- PROBLEM TO SOLVE
The whole listing needs retyping exactly; keep the pictures out of it.

- GIVEN MATERIAL
"""
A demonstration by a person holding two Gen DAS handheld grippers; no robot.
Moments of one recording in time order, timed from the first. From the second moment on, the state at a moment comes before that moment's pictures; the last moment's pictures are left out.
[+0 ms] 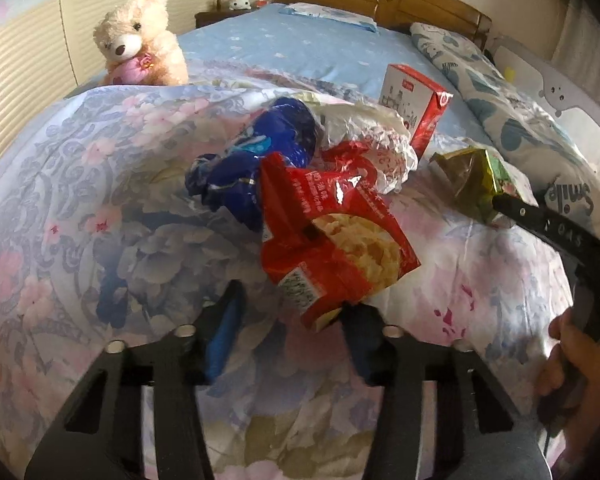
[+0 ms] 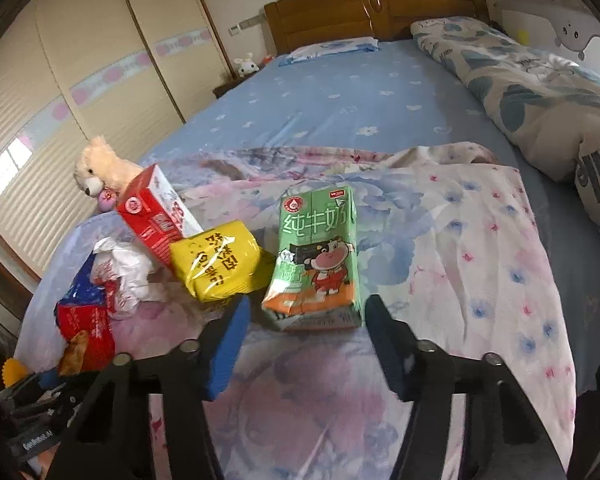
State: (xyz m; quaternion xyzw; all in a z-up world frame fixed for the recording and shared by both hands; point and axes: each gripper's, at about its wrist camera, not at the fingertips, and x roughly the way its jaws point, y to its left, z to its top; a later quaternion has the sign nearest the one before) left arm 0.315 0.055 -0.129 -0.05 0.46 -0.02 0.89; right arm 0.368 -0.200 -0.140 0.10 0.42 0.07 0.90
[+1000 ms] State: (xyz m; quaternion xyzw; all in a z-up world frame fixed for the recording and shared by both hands) left arm 0.212 0.027 -0.114 -0.06 0.47 -0.11 0.88; right arm 0.252 -0.210 -0.124 0.08 0.43 0.09 0.90
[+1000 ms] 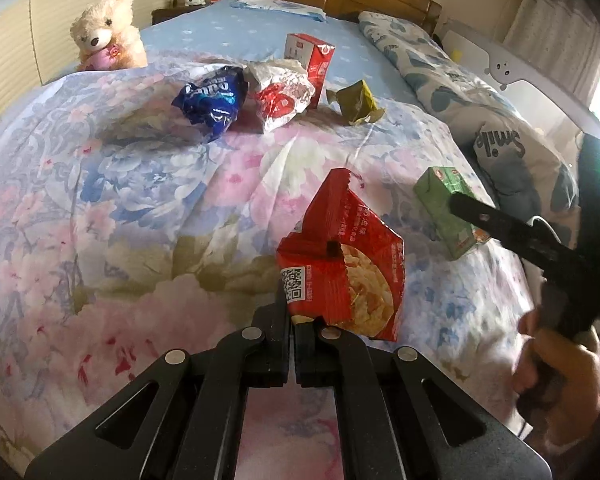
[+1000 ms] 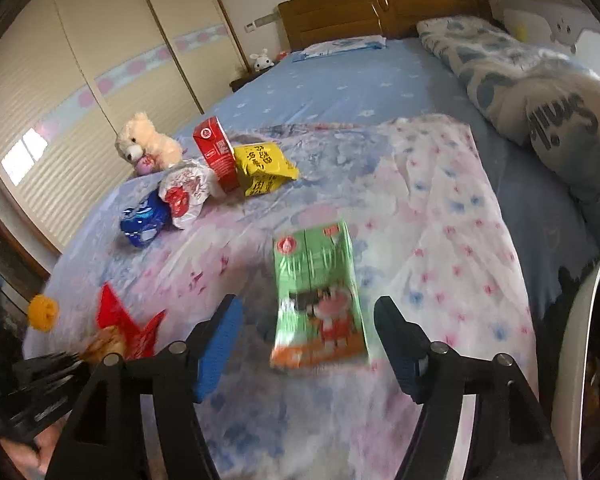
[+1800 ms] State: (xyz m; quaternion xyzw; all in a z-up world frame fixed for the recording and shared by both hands) left arm 0.176 -0.075 -0.091 -0.01 0.45 -0.21 0.87; right arm 0.148 -0.291 -0.089 0.16 0.38 0.05 0.91
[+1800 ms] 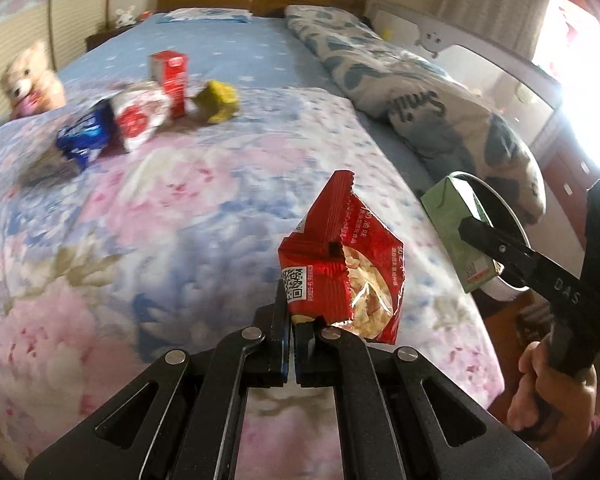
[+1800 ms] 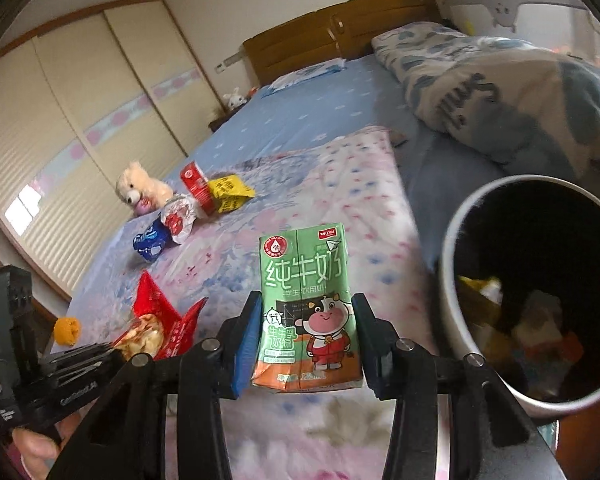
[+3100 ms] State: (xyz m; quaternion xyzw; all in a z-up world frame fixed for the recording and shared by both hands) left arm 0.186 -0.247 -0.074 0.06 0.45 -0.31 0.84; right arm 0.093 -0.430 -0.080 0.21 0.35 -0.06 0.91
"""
- ANSWER TO THIS TASK
A demonstration by a person holding two Gen DAS handheld grippers; no robot.
Moments of one recording in time order, timed from the first. From the second moment on, the state at a moment comes before that moment's pictures; the last moment's pictures are left out.
[+0 ms] 
[+0 ms] 
State: (xyz m; quaternion xyzw; all in a z-up world frame fixed for the recording and shared by both hands; point and axes: each gripper's, at about its wrist camera, not at the fingertips, and x roughly the way its jaws point, y to its left, z to its top; a later quaternion has the sign nearest the one before) left arm 0.315 0.055 -0.129 -0.05 0.46 -0.02 0.89; right arm 0.368 -0.200 -0.140 0.10 0.42 0.07 0.90
[+1000 ms] State: (xyz m; quaternion xyzw; all in a z-up world frame fixed for the recording and shared by both hands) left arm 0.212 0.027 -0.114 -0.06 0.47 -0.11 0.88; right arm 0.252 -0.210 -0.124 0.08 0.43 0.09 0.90
[+1000 ms] 
[+1000 ms] 
[+1800 ms] State: (xyz m; quaternion xyzw; all in a z-up world frame fixed for the recording and shared by both hands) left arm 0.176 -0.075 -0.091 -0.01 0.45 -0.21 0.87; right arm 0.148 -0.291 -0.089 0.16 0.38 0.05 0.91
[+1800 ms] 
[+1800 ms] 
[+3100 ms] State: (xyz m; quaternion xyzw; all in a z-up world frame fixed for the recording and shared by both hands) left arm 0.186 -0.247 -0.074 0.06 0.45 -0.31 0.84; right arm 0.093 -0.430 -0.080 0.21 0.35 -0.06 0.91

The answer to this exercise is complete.